**INSTRUCTIONS TO FOLLOW**
Repeat the lines below exactly as written, please, from the line with "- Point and" to the line with "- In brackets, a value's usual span", both lines included, and no others.

╔══

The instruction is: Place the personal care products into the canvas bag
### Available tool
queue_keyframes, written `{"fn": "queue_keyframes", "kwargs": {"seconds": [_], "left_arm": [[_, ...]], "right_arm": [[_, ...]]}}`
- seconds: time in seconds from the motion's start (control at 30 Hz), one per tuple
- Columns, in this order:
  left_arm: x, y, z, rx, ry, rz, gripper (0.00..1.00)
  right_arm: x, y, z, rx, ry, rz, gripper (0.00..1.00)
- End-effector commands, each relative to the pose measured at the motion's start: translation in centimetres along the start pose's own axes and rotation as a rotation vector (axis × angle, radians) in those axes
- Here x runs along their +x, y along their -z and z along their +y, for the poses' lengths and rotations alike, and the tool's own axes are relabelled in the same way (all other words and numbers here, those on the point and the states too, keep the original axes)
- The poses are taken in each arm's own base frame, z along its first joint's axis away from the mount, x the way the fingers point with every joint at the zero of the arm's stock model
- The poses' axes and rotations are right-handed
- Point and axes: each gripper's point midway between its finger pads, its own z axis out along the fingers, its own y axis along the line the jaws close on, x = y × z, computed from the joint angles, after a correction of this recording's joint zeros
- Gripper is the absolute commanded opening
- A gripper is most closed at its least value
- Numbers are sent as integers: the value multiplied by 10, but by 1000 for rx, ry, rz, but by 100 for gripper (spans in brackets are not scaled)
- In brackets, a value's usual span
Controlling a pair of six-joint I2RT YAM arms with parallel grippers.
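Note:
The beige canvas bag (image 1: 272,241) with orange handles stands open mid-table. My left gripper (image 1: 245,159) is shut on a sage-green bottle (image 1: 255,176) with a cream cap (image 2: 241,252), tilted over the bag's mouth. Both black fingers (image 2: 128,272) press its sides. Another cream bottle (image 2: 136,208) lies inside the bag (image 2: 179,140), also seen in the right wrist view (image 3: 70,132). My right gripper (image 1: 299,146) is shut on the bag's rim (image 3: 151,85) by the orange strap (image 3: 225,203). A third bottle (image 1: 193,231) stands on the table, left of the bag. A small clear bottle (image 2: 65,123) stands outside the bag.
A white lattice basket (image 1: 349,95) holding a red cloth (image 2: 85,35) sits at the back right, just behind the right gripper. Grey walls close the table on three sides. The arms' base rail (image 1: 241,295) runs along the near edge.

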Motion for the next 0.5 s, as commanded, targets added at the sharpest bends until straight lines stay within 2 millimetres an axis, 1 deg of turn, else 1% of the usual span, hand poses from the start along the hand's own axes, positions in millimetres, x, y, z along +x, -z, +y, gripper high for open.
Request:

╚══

**RESULT**
- Point and axes: each gripper's point midway between its finger pads, its own z axis out along the fingers, its own y axis along the line the jaws close on, x = y × z, computed from the joint angles, after a correction of this recording's joint zeros
- Gripper is the absolute commanded opening
- A gripper is most closed at its least value
- Numbers are sent as integers: the value multiplied by 10, but by 1000 for rx, ry, rz, but by 100 for gripper (spans in brackets are not scaled)
- In brackets, a value's usual span

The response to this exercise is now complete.